- Exercise requirements:
Copy out the data line by line exactly, from its start to the line bearing "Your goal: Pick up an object", inclusive.

- Dataset extract:
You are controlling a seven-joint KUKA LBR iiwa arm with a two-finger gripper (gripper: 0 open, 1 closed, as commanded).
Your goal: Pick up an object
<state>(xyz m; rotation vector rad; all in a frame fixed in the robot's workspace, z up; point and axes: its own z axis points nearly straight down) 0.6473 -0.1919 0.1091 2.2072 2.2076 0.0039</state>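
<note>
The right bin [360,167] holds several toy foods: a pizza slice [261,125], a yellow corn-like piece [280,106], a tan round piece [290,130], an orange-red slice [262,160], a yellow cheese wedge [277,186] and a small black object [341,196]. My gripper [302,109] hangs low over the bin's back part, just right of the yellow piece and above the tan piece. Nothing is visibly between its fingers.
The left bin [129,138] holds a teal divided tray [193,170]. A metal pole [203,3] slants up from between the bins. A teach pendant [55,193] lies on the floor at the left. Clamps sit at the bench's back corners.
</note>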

- Output:
You are controlling a seven-joint KUKA LBR iiwa arm with a two-finger gripper (gripper: 0 open, 1 closed, as commanded).
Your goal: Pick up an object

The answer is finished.